Military impersonator who landed on the tech company used a helicopter to make an impression on the woman, feds say

This undated mug shot shows Christian Desgroux, 57, who is accused of pretending to be a U.S. Army general when he landed a helicopter chartered by a technology company in North Carolina, in November.

(Wake City-County Bureau of Identification)

A man dressed in an army uniform and had a helicopter chartered land at the head office of a large tech company in North Carolina was to impress a woman, a federal agent testified in court Monday.

Christian Desgroux, 57, appeared before a federal magistrate in Raleigh at the expense of the pretend to be a military officer, which carries a maximum of three years in prison. The judge ordered Desgroux to remain in prison until his trial, according to WRAL.

The bizarre incident took place in November. 6 when Desgroux mapped on to the helicopter in Charlotte and the pilot told he had permission to land at the headquarters of SAS, Department of Homeland Security Agent Tony Bell said.

When the 57-year-old jumped out of the helicopter in battle-dress uniform, complete with combat patches, Desgroux greeted the company’s security officers who “actually greeted him back,” and said that he had come to the woman for a classified briefing in Fort Bragg, which was approved by President Trump, according to Bell.

The woman said that she knew that Desgroux for about 20 years and just had his marriage problems. She was expecting him that day, when the two were discussing a patent for a number of products that he was developing, but expect him to drive to the business, according to The News & Observer.

“They had no idea that he was flying a helicopter to pick her up.”

– Department of Homeland Security Agent Tony Bell

The pair went in the helicopter and flew for 30 minutes around Raleigh for the woman had to return to work. Bell told the court the woman told him that she assumed that Desgroux trying to impress her and starting a romantic relationship.

“They said that they did nothing,” Bell said. “They flew around for 30 minutes. She had no idea that he was flying a helicopter to pick her up.”

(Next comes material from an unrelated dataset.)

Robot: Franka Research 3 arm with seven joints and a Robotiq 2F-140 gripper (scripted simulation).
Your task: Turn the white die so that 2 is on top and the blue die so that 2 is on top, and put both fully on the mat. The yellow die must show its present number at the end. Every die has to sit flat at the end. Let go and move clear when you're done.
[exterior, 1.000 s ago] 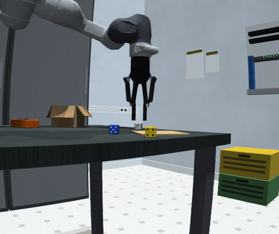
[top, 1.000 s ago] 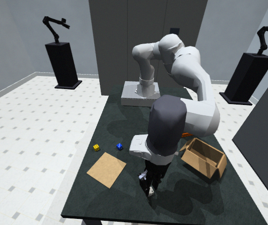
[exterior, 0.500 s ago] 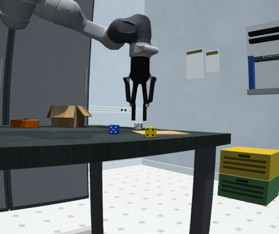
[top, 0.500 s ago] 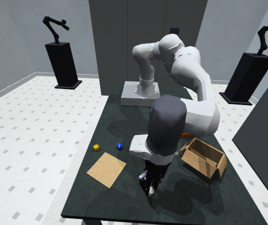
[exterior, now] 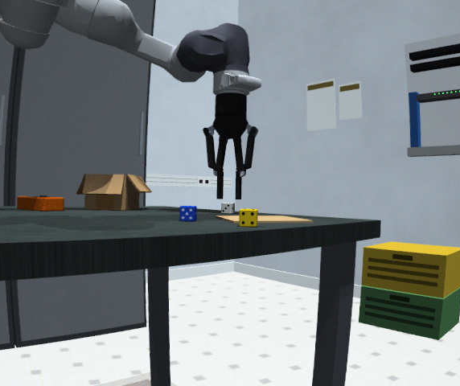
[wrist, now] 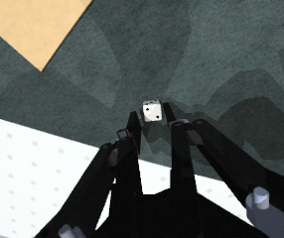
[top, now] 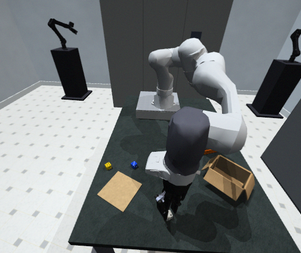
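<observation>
The white die lies 5 cm below my hand. From my hand the other things lie so: tan mat 9 cm behind, 21 cm to the right, 6 cm below; blue die 22 cm behind, 17 cm to the right, 5 cm below; cardboard box 18 cm behind, 27 cm to the left, 2 cm below.
</observation>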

The entrance to the 900 acre campus of SAS in Cary, N. C.

(Google Street View)


But the November flight was not the first time Desgroux chartered a helicopter to impress a woman, according to Bell. He made a trip to Jacksonville earlier in 2017, where he had the pilot land at a KOA Kampground, so that he could briefly met a woman there while wearing an Army uniform.

He told the pilot during that trip he wanted to land a helicopter on an aircraft carrier in Norfolk, and he had previously flown Apache helicopters during the gulf war, the federal agent told the court.

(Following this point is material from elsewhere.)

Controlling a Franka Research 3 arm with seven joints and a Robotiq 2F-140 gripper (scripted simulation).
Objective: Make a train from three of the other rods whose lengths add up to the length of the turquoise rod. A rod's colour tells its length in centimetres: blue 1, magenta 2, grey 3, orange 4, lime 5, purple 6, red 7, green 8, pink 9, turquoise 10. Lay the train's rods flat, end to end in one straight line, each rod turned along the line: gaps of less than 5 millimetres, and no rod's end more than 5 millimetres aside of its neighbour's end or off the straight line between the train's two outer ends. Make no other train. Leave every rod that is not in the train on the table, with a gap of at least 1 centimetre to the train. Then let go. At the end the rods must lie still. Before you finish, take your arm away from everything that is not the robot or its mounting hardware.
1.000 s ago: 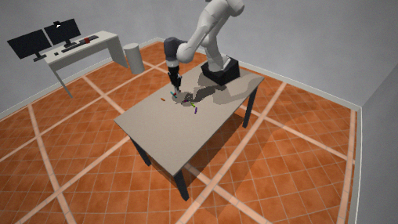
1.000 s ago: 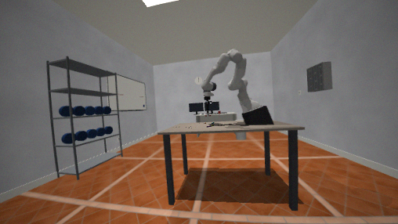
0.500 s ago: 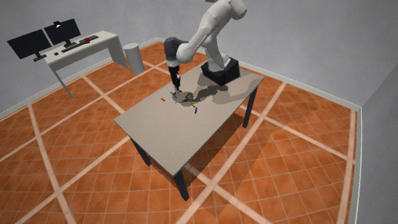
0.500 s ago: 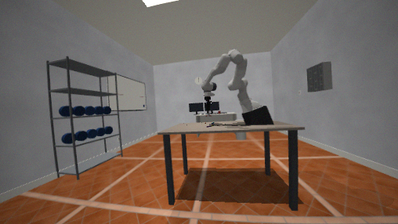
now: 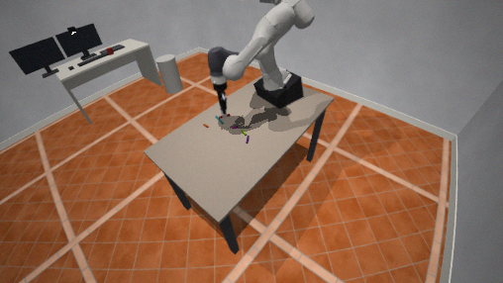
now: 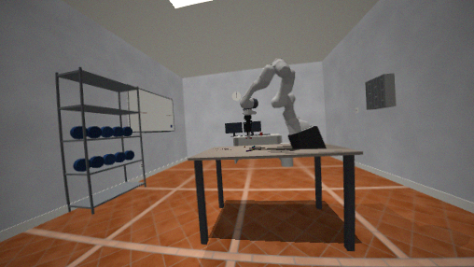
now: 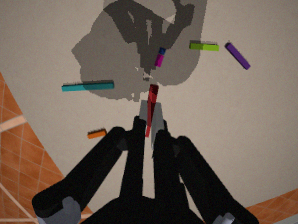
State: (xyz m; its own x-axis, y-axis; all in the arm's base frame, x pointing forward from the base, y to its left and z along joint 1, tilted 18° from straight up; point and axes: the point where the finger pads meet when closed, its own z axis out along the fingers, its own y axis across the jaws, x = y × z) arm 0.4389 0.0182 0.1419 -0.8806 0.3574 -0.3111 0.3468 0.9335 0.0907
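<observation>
Right now the magenta rod is 13 cm below my hand, 4 cm behind it and 3 cm to the left of it. The rest, counted from my hand: small blue rod 13 cm below, 6 cm behind, 3 cm to the left; red rod 3 cm below; turquoise rod 13 cm below, 11 cm to the right, 3 cm behind.
</observation>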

Desgroux, a native of Chile who became a U.S. citizen in 2016, and now works as a car mechanic out of his garage, is also faced with some member state the charges for the earlier allegations. That his felony murder of his stepdaughter and violating a protective order taken by an unknown woman, the News & Observer reported.

The 57-year-old’s lawyer, Andrew McCoppin, told the court that, before you that cost in the past year, most of the problems his client had amounted to traffic violations, according to the Associated Press.

The 900 acre campus of SAS in Cary, N. C.

(Google Maps)

“It turns out that there are a number of things have snowballed to where we are now,” McCoppin said.

Federal Magistrate Judge Robert T. Numbers, said Monday the circumstances that require continued detention for Desgroux.

“The defendant has acted in a significant unfairness,” said add Numbers he reported with a significant income, along with a sea plane and yacht

SAS, a privately held ict-company, is one of the largest in the state, with 14,000 employees worldwide and more than $3 billion in revenue in 2017.

The Associated Press contributed to this report.